Trapped in Mourning- a review of Jeff Lemire's Royal City Volume 1: Next of Kin

The Pike family looks like an all-American family, with its aging parents, a son who has written a best-selling book, an ambitious daughter with plans of saving the city even as she transforms it into something unrecognizable, and one son who is the black sheep of the family, willing to steal his father’s stuff to pay off a debt. By no means is it a perfect family but when does Jeff Lemire ever give us one of those. For everything they’ve done with their lives, the death of Tommy, the son who died in an accident in 1993, is all that really defines this family. Every surviving member of the PIkes is followed around by their own personal ghost of Tommy.

Many of Jeff Lemire’s recent books have been about family. Sometimes it’s about a missing family like his recent work on Secret Path, or about the family we find ourselves in as in Black Hammer or even what our responsibilities to family are in Roughneck. Royal City Volume 1: Next of Kin continues that fascination with family but this time, it’s about a family that’s been lost in mourning for over twenty years. Royal City gives us a family who is trapped in their loss that is so rooted to their hometown. From his earliest independent comics through to his most recent Marvel and Image work, Lemire’s characters are shaped by family and home even as they’re incredibly damaged by their past. 


This family’s ghost is a pastor to the mother who’s looking for absolution from her own sins. He’s a teen to the author who looks to his brother for authorial inspiration. He’s a child to the sister, who herself remains in a loveless and childless marriage herself. He’s a criminal to the other brother, his own worst instincts made into a guardian “angel.” And to the father, he’s a kid, possibly the most honest image of who Tommy really was. In these ghosts of Tommy, Lemire mirrors back to the family their own faults and sins even as they’re too wrapped up in them to even recognize them.

Lemire’s characteristic line here is thinner than usual, allowing his lightly applied watercolors to give this world a pale semblance of life. But the artwork is very thin, very anemic in a way that reflects this family’s place in this world. While Lemire’s images are bold, his gestural line in Royal City shows that these characters are barely anymore present in this world than their dead son and brother. This allows Lemire to traverse this veil of the afterlife and merge the living and the dead into this purgatorial state.

Royal City itself is a factory town on its last leg. The family has always been rooted there so as the town goes, so goes the family. Tara, the real estate agent sister, is trying to revive the town but it’s through a method that would totally rewrite what the town is, profiting off its past while making it something completely different. And maybe it’s that kind of workover that the Pike family needs as well. In this first volume, Lemire is so focused on showing us who and what the family is the cliffhanger ending totally rewrites who this family has been since Tommy died. For all of their visions of Tommy, it turns out that he probably was something completely different than any of the ghosts that they so tightly cling to.
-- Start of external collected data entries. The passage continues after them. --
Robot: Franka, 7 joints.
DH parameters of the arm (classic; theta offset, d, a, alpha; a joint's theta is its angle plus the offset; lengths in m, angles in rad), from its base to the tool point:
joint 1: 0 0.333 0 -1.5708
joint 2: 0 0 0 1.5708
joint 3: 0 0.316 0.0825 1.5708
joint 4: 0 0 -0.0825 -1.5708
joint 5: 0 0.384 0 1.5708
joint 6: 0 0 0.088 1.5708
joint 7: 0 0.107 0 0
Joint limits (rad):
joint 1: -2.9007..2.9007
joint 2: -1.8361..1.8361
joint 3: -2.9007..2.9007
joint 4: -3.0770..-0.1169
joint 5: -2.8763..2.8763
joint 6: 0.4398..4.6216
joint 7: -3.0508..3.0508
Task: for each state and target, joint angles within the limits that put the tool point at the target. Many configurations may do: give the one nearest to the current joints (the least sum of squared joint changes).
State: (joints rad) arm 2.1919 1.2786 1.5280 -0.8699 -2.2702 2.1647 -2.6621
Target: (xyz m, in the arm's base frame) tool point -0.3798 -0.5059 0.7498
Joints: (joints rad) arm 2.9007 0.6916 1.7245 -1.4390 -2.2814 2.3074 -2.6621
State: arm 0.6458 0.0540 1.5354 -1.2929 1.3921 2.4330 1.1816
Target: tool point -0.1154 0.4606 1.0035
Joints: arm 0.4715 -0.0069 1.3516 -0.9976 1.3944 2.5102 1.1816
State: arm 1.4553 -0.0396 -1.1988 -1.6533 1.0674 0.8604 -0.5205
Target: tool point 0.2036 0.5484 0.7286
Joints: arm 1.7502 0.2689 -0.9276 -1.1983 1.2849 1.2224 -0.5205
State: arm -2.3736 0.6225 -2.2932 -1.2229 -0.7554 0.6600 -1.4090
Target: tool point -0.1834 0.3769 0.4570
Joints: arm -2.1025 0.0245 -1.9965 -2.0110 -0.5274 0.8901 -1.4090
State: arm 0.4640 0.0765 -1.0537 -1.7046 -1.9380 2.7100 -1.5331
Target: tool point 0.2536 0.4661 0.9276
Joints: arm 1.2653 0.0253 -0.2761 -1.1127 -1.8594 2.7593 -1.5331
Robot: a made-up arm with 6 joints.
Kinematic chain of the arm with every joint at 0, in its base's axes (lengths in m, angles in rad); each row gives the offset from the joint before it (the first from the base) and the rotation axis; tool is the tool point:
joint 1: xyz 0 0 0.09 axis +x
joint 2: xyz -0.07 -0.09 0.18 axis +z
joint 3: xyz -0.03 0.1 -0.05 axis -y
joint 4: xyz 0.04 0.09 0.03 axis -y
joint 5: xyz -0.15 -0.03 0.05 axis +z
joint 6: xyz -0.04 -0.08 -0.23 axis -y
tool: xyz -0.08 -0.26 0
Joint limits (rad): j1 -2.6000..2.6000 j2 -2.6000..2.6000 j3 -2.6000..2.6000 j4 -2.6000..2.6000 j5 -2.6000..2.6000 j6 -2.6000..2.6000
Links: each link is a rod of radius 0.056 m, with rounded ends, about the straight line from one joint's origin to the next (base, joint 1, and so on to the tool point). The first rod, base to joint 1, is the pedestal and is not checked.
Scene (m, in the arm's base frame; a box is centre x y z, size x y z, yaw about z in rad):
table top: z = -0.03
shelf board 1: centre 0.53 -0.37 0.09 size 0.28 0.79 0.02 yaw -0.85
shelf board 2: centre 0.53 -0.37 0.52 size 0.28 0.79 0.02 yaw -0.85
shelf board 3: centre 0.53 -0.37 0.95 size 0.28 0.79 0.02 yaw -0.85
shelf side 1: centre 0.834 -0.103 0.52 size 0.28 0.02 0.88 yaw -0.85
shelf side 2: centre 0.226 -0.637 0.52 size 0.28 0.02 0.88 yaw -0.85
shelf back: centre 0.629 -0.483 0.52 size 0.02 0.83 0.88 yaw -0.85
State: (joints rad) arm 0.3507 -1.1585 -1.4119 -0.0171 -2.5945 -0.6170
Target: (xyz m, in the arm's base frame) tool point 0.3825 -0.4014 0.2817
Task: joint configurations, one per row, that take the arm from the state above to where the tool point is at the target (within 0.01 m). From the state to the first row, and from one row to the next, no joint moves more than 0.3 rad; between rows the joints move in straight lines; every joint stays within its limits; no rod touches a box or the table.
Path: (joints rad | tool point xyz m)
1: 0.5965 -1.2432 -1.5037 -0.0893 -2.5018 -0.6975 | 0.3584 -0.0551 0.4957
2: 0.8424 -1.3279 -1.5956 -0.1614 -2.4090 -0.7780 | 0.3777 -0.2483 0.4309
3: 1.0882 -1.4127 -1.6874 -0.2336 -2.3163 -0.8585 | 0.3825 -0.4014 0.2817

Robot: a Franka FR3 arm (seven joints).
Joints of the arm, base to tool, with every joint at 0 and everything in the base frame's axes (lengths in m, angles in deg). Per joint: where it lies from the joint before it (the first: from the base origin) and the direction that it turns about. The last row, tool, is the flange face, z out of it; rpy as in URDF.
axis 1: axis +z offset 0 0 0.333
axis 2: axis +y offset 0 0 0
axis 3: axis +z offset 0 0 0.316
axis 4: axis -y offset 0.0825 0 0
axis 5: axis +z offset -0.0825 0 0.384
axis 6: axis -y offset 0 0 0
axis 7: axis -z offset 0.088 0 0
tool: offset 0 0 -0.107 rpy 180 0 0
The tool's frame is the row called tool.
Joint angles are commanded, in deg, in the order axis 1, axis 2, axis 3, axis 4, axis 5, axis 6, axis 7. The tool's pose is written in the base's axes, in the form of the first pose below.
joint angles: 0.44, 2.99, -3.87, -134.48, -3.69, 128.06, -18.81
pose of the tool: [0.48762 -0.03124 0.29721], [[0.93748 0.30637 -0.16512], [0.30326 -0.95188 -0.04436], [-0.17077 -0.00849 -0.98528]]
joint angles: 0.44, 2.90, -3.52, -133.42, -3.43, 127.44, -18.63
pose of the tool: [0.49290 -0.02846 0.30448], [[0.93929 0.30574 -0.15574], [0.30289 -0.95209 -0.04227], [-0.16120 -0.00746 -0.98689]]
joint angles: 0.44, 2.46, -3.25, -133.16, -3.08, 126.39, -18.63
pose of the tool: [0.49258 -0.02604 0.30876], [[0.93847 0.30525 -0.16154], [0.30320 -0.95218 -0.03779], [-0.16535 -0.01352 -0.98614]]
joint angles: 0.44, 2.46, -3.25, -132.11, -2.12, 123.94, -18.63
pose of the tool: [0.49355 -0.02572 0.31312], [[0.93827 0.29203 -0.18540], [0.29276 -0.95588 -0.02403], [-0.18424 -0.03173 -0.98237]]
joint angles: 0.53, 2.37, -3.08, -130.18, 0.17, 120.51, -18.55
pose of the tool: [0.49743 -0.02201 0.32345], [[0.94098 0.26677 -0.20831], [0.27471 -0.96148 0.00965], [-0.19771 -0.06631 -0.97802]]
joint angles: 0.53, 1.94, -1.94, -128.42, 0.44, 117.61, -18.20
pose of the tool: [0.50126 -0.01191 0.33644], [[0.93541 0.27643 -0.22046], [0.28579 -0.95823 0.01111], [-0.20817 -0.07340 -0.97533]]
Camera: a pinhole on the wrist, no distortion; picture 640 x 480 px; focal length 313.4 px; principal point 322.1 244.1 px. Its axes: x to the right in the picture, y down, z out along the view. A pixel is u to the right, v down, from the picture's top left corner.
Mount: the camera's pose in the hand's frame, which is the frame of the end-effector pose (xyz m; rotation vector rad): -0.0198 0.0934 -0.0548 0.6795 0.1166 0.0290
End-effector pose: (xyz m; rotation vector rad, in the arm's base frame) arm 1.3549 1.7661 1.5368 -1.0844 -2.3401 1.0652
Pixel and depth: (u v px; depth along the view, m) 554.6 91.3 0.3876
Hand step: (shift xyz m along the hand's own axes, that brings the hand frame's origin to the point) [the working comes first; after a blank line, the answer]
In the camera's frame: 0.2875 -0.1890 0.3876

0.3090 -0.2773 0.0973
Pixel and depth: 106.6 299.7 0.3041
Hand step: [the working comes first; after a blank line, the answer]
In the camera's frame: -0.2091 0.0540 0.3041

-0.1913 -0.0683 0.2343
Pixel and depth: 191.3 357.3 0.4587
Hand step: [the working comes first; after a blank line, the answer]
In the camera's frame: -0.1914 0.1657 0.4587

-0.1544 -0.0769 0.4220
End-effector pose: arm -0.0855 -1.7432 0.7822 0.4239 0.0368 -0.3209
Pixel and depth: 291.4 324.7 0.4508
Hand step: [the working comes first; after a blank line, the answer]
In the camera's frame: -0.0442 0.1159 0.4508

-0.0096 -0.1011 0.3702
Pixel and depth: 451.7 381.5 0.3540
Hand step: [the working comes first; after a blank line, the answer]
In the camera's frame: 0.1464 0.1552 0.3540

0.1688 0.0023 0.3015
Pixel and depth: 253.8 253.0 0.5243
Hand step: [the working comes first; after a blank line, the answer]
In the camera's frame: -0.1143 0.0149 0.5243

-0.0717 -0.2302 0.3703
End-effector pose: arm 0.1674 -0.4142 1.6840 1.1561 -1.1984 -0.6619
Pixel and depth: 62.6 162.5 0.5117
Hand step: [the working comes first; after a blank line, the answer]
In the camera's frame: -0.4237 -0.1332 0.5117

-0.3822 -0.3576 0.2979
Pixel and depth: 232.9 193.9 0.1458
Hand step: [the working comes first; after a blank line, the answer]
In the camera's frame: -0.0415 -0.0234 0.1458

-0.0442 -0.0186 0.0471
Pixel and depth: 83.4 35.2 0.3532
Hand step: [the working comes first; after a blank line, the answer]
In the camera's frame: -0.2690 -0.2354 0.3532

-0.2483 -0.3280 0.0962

With so much recent work about family, Royal City feels like Lemire’s finally figured out the ways that family doesn’t work, or at least he’s willing to accept that there are ways that family can’t recover from tragedy without ever accepting them as a lost cause. In Lemire’s cartooning and his writing, you can see him searching for something to hold this family together. While he’s willing to accept that there are ways that family can’t recover from tragedy, he refuses to accept them as a lost cause. On the surface of Royal City, it’s the heart attack that the father suffers that’s the catalyst for this family coming back together in the smallest of ways. Lemire’s writing lately has been about the ways that families come together after some kind of event, whether it’s being trapped in a parallel universe (Black Hammer) or siblings finally bonding after both separately ran away from home (Roughneck.)

So in Royal City Volume 1: Next of Kin, a father’s heart attack calls them all back home. This volume provides a catalyst for each of them to face up to their own pain. While today it may be a father that brings them together, it’s still the loss of a son and a brother over twenty years ago that keeps them apart. Tommy may be the ghost that haunts them but each of them moves like a ghost through this world, barely interacting with it or making a true impression on it. A family in disarray, the Pikes themselves may have all but died along with Tommy. Even now, each acts like that was the end of the world and they’re just waiting for everyone else to catch up.